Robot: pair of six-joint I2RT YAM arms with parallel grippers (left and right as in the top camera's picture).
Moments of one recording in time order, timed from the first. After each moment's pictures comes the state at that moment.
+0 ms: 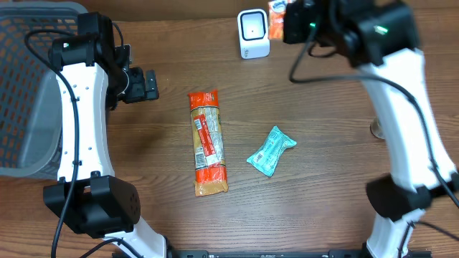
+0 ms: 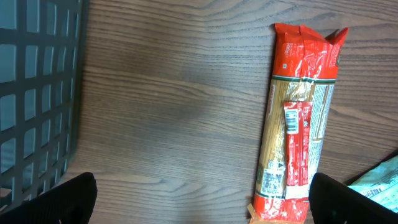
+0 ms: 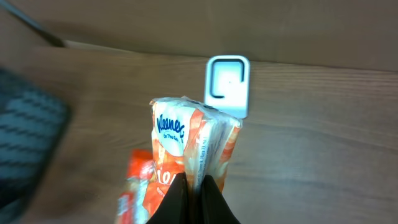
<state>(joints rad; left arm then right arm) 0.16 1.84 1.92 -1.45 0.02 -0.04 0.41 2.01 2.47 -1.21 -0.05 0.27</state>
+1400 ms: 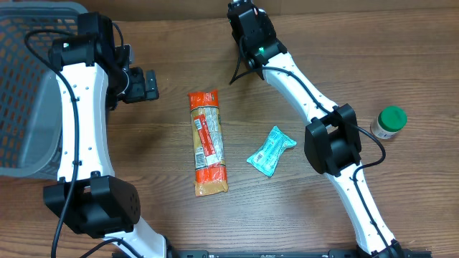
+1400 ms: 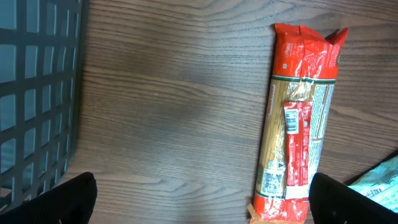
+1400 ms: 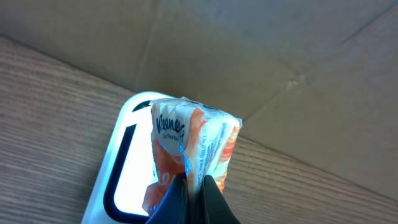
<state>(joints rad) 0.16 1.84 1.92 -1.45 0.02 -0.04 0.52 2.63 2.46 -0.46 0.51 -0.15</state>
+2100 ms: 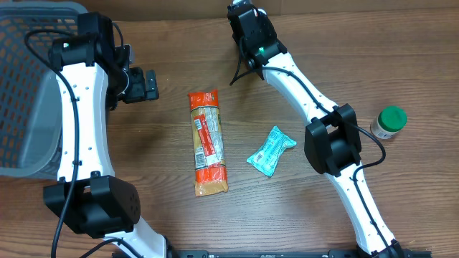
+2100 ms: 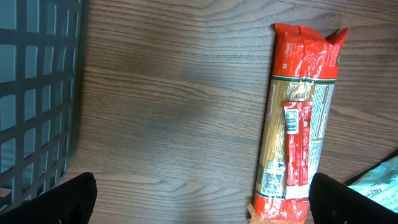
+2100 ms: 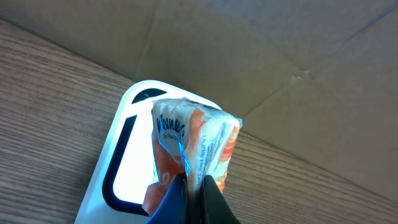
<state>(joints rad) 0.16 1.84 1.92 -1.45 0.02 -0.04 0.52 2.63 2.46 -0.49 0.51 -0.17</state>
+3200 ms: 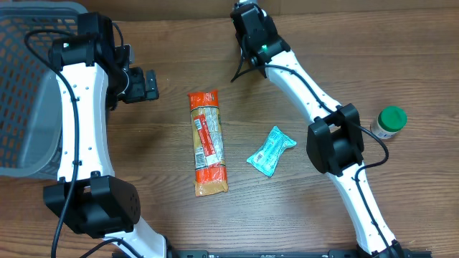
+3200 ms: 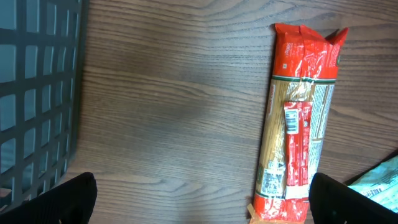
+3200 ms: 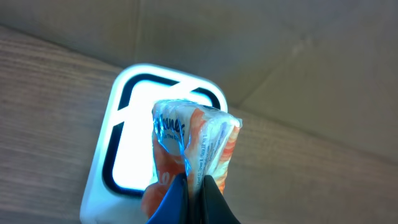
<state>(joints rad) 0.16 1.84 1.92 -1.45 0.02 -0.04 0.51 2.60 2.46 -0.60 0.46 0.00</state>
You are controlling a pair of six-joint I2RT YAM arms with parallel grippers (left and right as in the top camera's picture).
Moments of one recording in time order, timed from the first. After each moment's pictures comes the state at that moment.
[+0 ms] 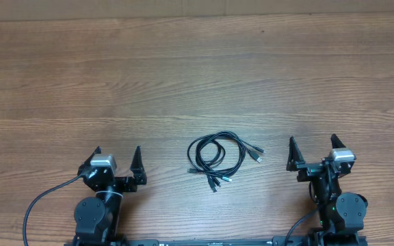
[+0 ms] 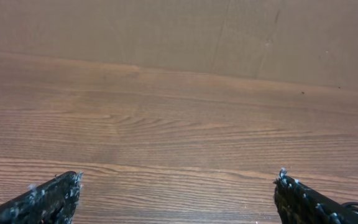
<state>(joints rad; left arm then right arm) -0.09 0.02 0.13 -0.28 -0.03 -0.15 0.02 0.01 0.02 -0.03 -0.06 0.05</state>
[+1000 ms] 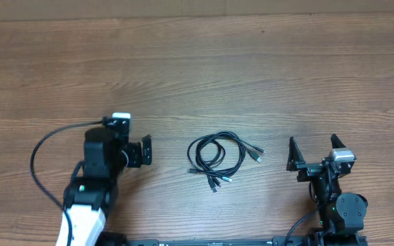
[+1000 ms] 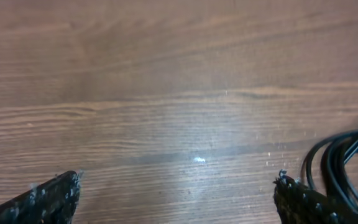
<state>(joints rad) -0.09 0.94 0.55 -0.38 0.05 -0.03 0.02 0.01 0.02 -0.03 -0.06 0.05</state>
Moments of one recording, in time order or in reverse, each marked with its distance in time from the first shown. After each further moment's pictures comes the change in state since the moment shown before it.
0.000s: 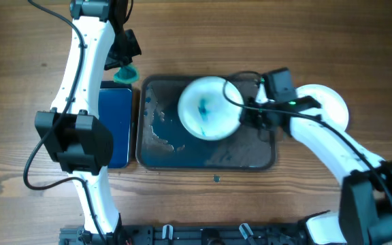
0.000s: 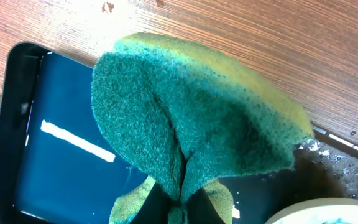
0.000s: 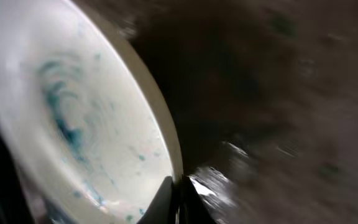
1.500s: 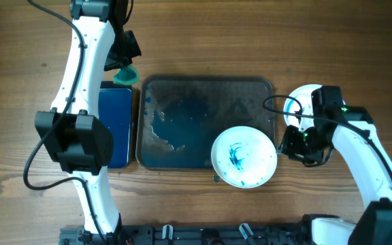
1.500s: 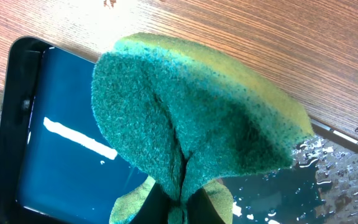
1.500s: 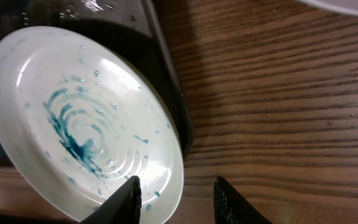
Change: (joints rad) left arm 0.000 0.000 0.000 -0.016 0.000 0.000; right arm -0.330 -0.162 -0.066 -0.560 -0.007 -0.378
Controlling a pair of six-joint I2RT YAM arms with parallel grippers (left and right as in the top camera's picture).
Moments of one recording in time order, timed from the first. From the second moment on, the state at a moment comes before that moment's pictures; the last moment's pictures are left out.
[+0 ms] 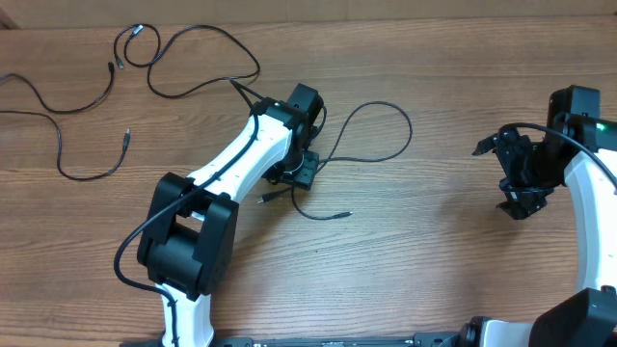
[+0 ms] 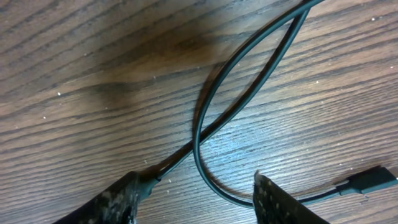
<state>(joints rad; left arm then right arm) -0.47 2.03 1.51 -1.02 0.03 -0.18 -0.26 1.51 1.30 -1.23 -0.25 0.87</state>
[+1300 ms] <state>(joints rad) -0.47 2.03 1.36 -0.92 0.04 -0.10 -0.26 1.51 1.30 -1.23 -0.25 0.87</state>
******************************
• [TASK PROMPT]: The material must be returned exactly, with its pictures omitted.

• [WRITTEN ANSWER]:
Robot: pair of six-joint I2RT YAM arms with parallel grippers (left and right as in the top camera's picture).
Moments of one recording in time order, timed from the first. After each moment's pictures comes the state at that moment.
+0 ms: 
+0 ms: 
+0 ms: 
<state>(joints rad; left arm then right arm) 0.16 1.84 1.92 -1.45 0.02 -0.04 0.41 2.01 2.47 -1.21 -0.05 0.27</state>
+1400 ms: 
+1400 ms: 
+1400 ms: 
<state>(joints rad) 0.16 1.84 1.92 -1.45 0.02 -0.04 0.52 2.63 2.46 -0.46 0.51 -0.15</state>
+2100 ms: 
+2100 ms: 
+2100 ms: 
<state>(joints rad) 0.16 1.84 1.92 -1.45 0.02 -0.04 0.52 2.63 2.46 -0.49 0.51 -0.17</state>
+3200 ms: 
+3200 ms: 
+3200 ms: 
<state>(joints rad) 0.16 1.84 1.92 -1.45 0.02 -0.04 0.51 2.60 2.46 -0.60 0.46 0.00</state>
You are controlling a pair of six-joint I2RT YAM arms with parallel grippers (left and right as in the top camera's picture).
Moments of one recording in time order, timed from the first. After each moment's pictures comes the state at that moment.
[+0 ms] 
[+0 ms] 
<state>(joints rad; left arm then right arm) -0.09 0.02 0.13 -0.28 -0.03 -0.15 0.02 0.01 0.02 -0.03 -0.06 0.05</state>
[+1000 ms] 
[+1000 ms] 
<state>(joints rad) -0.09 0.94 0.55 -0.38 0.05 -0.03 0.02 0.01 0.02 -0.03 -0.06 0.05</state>
Moments of one recording, in time order or in reverse, each marked with its distance in time from the first shown. After each further moment's pictures comes the change in state since the moment shown before it.
0.000s: 
0.000s: 
0.000s: 
1.500s: 
1.500s: 
1.500s: 
Change: (joints rad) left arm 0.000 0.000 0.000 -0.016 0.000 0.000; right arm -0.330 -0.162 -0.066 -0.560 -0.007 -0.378
Controlling a pair of six-joint I2RT YAM arms with parallel grippers (left and right as in the top camera's picture).
Moments of one recording in time order, timed from the first. From the second moment on, the state at a moment comes before that moment's pictures; the last moment's pictures are left out.
[+0 ms] 
[+0 ms] 
<state>(joints rad; left arm then right arm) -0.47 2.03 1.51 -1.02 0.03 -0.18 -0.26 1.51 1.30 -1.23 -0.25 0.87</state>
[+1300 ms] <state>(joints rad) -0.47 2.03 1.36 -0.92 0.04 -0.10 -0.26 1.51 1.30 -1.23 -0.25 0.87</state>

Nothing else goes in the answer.